I think I can show that for any function $f\in \mathcal{C}^2(\mathbb{R}^d)$ s.t. $f$ is Lipschitz with constant $L$, then $\nabla f$ is Lipschitz as well. This result relies on the fact that the first and second order gradients of $f$ exist and are continuous. I am not sure if indeed I show the desired result or if the result itself is true.
My proof attempt:
Suppose $f$ is as above. It is obvious $\nabla f$ is bounded by $L$, but suppose that $\nabla^2 f$ is unbounded. Unboundedness is equivalent to: $\forall M>0$, $\exists x$ s.t.\begin{equation}\|\nabla^2 f(x)\|>M.\end{equation}As $\nabla^2 f$ is also continuous, there is a sequence $\{x_k\}^\infty_{k=1}$ of lower bounded step-size (i.e. $\|x_k-x_{k+1}\|>\delta$) where $\forall M>0$ there exists $K$ s.t. $\forall k>K$ and $\forall t\in [0,1]$,\begin{equation}\|\nabla^2 f(tx_k + (1-t)x_{k+1})\|>M.\end{equation}(This is the part I am unsure about, but I believe it to be a consequence of the fact that all unbounded points are at $\infty$ in some sense).
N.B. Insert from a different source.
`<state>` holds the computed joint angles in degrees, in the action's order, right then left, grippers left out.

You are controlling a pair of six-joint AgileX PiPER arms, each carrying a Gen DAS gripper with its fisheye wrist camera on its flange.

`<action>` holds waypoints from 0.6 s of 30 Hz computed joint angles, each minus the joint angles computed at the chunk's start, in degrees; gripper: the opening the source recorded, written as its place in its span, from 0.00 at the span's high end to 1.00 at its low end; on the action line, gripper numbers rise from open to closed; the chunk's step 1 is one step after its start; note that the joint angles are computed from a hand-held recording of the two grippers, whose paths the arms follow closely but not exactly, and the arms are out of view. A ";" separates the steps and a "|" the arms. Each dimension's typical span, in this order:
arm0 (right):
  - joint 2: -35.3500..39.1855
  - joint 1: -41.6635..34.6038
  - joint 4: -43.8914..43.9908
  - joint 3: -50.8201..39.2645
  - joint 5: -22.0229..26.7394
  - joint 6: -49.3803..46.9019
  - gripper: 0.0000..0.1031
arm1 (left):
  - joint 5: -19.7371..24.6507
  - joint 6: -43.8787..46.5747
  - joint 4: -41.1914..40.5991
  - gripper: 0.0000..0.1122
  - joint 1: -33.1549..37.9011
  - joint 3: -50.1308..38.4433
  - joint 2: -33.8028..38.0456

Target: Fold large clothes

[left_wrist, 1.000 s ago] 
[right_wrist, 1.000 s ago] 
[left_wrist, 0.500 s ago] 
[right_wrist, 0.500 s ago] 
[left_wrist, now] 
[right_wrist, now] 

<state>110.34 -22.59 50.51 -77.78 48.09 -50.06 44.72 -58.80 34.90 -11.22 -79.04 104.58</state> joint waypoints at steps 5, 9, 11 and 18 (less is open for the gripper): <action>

Now we choose $M=2L/\delta$ and apply the MVT to the points $x_k,x_{k+1}$ for $k>K$, to obtain\begin{equation}2L\geq \|\nabla f(x_k) - \nabla f(x_{k+1})\|= \|\nabla^2 f(x^\star)\| \|x_k-x_{k+1}\| > 2L.\end{equation}Where the RHS follows from the fact that $x^\star \in \{tx_k + (1-t)x_{k+1}: t\in[0,1]\}$. This produces a contradiction, from which follows that $\nabla^2 f$ is bounded and hence $\nabla f$ is Lipschitz.
Any help or clarification with this problem would be greatly appreciated.